(Your objective) In the data that follows, give the number of lines containing the word "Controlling". Offer no additional comment.

(Dataset)
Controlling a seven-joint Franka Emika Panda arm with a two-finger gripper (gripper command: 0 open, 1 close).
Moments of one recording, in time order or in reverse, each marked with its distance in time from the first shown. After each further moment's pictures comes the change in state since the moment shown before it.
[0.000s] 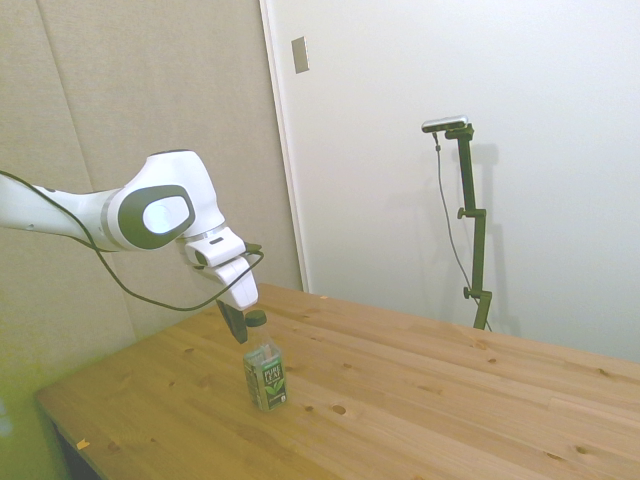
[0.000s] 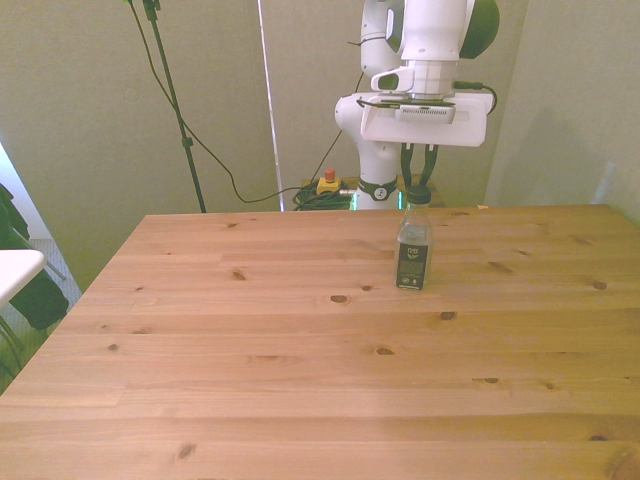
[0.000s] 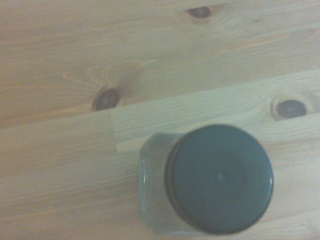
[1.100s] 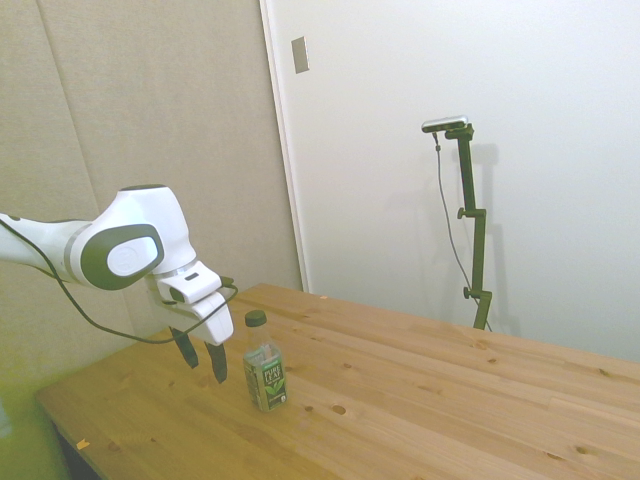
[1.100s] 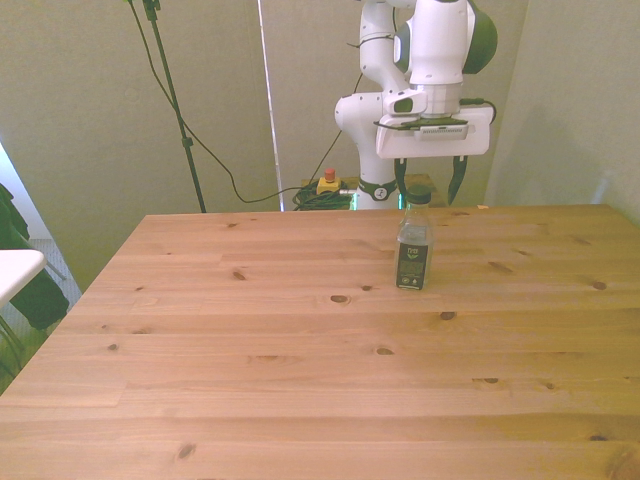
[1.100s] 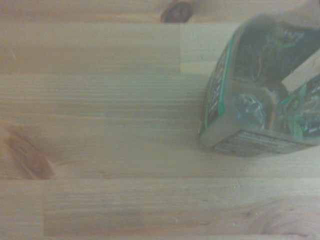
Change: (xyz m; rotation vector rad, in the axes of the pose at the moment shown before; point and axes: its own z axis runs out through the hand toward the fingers) arm -0.062 0.031 0.019 0.038 -0.071 -0.186
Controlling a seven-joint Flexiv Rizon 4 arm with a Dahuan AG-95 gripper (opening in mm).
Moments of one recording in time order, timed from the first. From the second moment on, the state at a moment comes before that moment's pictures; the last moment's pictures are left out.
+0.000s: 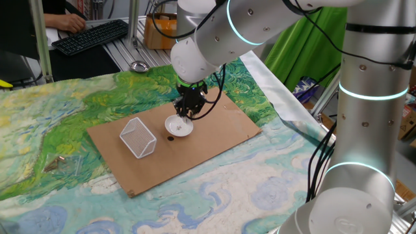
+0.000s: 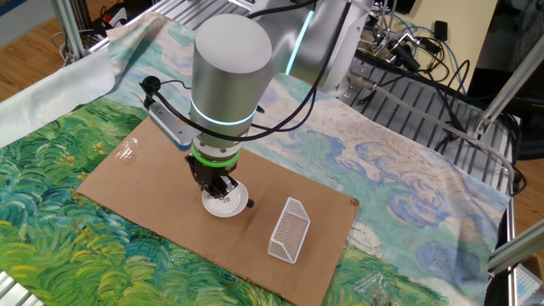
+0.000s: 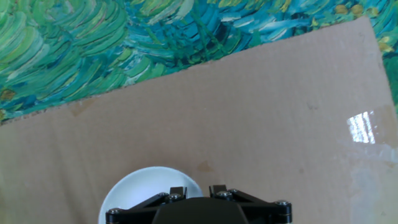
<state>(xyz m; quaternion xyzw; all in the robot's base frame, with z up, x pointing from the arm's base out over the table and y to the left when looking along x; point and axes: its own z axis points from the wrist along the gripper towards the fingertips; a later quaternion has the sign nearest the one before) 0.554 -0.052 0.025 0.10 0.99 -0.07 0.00</state>
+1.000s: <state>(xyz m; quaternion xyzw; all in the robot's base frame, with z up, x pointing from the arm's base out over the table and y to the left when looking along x) 0.548 -0.062 0.050 0.10 0.99 0.01 -0.04</state>
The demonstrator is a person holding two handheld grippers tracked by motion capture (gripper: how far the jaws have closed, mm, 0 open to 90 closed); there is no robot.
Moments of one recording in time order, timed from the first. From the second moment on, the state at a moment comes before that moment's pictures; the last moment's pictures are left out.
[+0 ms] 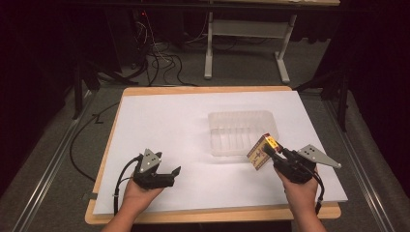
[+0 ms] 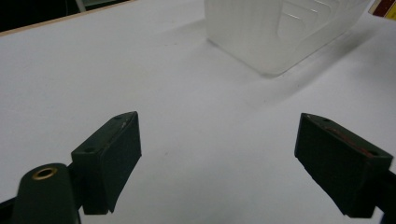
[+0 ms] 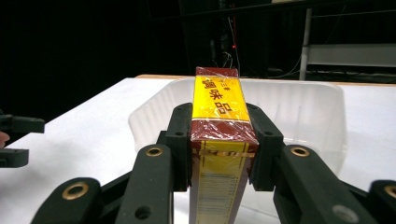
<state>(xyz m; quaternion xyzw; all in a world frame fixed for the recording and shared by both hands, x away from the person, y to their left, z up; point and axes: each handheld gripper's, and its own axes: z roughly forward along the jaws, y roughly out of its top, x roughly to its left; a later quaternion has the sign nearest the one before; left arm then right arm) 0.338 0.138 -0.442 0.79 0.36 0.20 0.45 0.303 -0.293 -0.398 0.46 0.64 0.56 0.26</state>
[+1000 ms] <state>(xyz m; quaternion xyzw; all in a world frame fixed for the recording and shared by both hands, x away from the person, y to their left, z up) 0.332 0.138 -0.442 0.80 0.34 0.21 0.45 0.311 -0.321 -0.381 0.50 0.59 0.54 0.33</state>
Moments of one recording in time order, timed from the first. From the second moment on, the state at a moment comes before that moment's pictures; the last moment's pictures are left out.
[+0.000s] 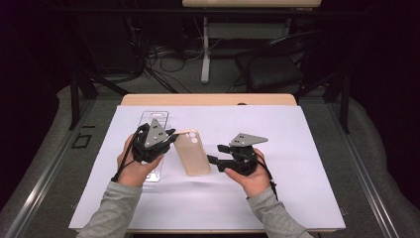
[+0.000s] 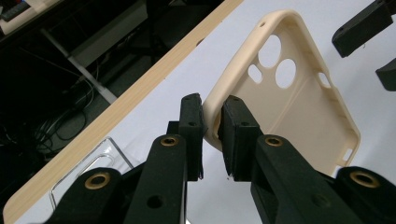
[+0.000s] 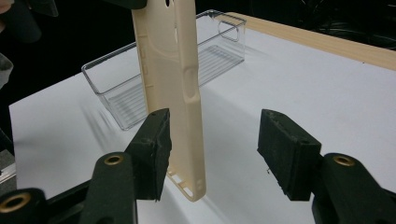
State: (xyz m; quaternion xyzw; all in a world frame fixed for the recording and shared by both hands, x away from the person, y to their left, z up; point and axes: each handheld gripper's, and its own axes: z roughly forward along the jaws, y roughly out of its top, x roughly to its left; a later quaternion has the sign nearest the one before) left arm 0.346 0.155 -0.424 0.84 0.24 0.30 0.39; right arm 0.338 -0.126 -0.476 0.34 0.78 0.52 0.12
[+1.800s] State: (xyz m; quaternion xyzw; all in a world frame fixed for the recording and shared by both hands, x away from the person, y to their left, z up) left arm 0.352 0.170 -0.425 0.82 0.26 0.31 0.39; right arm 0.310 -0.198 -0.495 0.40 0.75 0.49 0.21
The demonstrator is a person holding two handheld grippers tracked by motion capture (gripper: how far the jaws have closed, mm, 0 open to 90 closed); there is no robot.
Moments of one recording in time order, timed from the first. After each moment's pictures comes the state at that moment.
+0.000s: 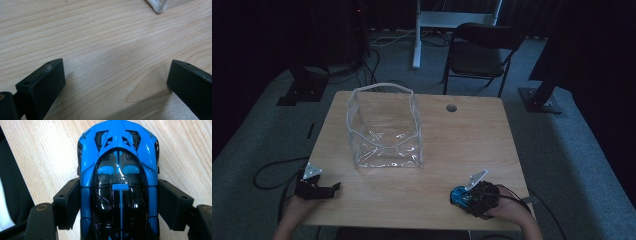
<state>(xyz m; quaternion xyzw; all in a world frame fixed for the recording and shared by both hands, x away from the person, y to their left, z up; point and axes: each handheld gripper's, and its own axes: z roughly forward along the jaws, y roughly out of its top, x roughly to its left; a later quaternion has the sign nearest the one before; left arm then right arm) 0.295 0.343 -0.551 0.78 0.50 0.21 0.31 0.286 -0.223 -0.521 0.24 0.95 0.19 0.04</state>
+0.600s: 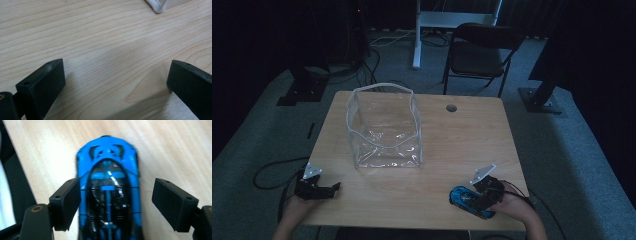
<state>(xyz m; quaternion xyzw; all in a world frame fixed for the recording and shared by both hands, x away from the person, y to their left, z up) 0.295 0.343 -0.551 0.78 0.50 0.21 0.31 0.292 -0.234 -0.502 0.26 0.94 0.23 0.05</state>
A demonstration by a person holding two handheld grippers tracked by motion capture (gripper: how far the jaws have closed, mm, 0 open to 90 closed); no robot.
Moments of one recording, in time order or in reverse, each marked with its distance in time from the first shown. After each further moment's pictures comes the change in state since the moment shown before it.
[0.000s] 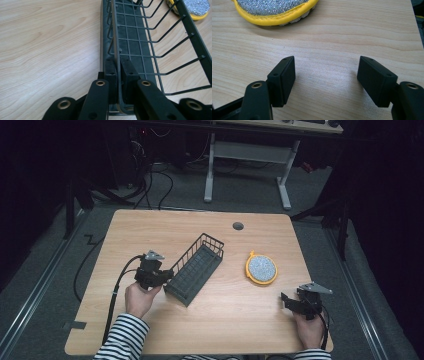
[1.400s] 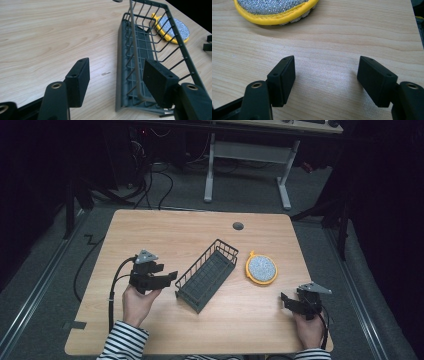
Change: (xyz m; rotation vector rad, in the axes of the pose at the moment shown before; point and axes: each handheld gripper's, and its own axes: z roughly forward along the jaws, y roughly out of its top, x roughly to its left) left arm -0.012 -0.003 -0.043 -0.158 0.035 -0.052; right arm 0.001 0.000 0.000 0.004 -0.005 0.000
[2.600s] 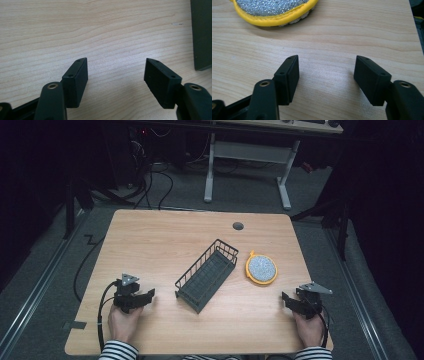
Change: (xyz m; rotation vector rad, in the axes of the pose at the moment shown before) left arm 0.051 -0.093 0.024 0.084 0.225 -0.105; right arm -0.001 0.000 0.000 -0.009 0.004 -0.003
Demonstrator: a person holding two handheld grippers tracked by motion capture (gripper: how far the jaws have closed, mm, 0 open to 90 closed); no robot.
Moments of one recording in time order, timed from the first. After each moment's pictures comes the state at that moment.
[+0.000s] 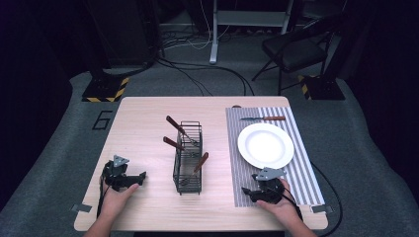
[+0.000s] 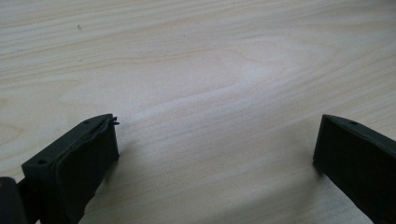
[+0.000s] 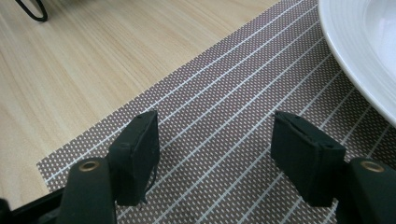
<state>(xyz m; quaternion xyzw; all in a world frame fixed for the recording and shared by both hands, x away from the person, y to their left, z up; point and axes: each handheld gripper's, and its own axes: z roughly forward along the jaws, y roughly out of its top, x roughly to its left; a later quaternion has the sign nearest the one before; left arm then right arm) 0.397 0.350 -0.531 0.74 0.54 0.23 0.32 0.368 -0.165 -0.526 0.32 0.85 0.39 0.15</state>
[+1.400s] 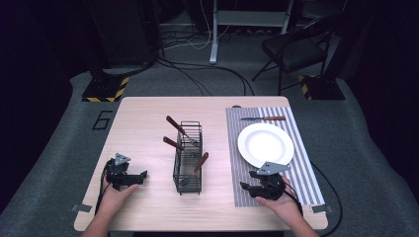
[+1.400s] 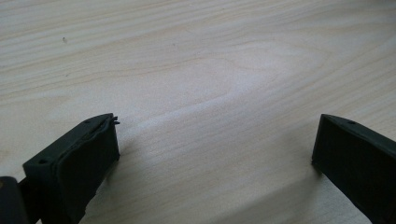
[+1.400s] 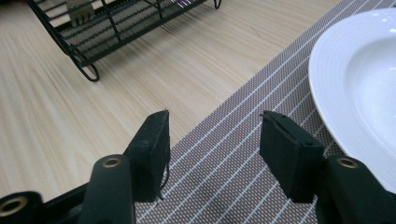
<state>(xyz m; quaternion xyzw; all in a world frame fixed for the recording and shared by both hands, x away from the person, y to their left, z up) 0.404 0.351 -0.531 0.76 0.52 0.22 0.32 0.358 -0.154 -0.478 0.34 0.83 0.42 0.13</state>
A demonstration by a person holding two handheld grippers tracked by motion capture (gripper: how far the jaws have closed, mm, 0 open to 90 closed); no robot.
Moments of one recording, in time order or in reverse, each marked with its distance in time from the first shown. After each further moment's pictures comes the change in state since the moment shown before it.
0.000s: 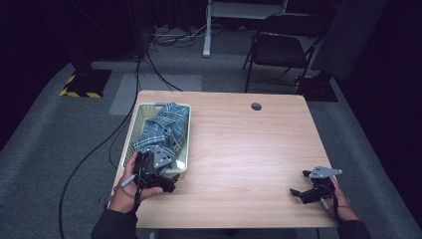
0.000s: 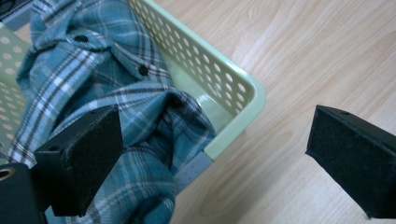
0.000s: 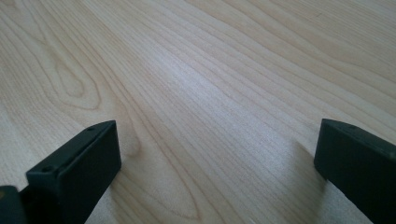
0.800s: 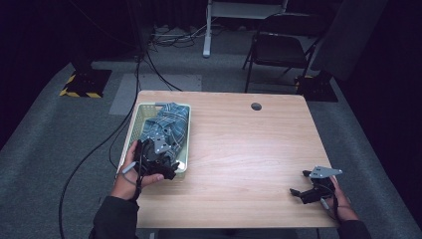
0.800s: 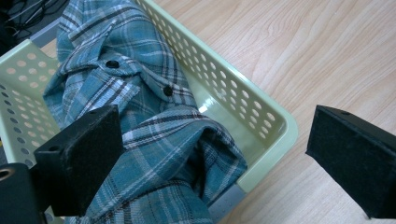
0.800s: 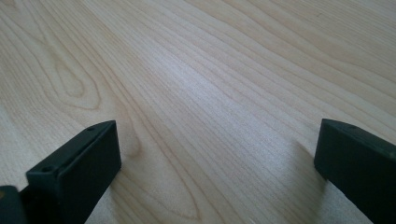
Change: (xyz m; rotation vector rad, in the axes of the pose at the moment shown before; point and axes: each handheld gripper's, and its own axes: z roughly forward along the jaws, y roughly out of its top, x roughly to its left) left arm 0.021 0.022 0.006 0.010 0.023 -0.012; right arm 0.000 0.000 0.000 -0.001 0.000 0.000
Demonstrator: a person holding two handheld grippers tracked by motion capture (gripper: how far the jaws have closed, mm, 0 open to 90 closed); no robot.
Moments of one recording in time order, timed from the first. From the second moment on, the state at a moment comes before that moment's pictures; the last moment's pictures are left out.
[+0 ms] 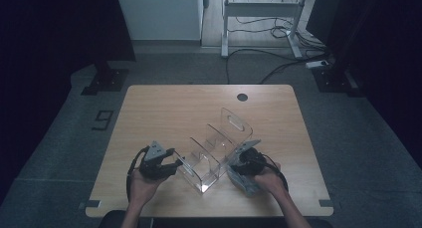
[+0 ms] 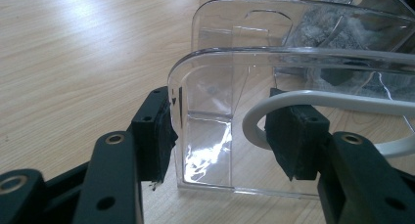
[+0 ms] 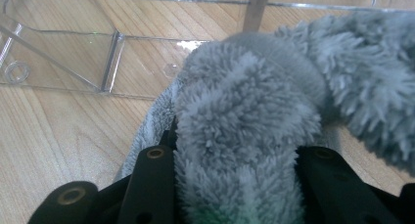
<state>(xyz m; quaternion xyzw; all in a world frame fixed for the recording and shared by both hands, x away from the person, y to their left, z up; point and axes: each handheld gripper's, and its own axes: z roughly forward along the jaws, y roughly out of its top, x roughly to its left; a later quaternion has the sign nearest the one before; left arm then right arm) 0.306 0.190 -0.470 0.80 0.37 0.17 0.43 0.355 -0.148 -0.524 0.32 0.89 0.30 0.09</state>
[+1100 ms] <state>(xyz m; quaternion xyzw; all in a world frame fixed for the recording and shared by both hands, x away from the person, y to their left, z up) 0.308 0.193 -0.471 0.80 0.37 0.17 0.43 0.306 -0.187 -0.479 0.32 0.87 0.37 0.06</state>
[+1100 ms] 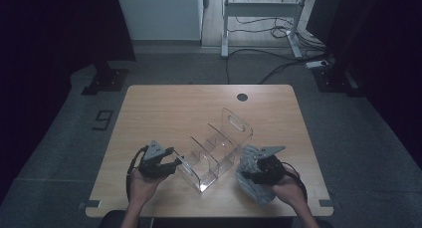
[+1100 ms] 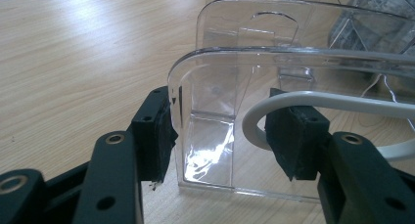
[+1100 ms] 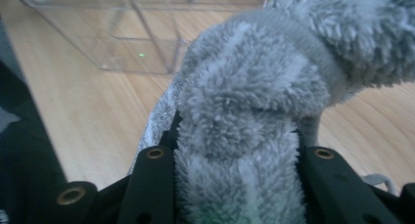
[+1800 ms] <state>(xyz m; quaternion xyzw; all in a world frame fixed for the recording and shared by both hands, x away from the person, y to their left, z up) 0.308 0.186 -0.469 0.81 0.37 0.17 0.43 0.305 -0.114 -0.490 0.26 0.89 0.36 0.07</state>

(Written answer) 2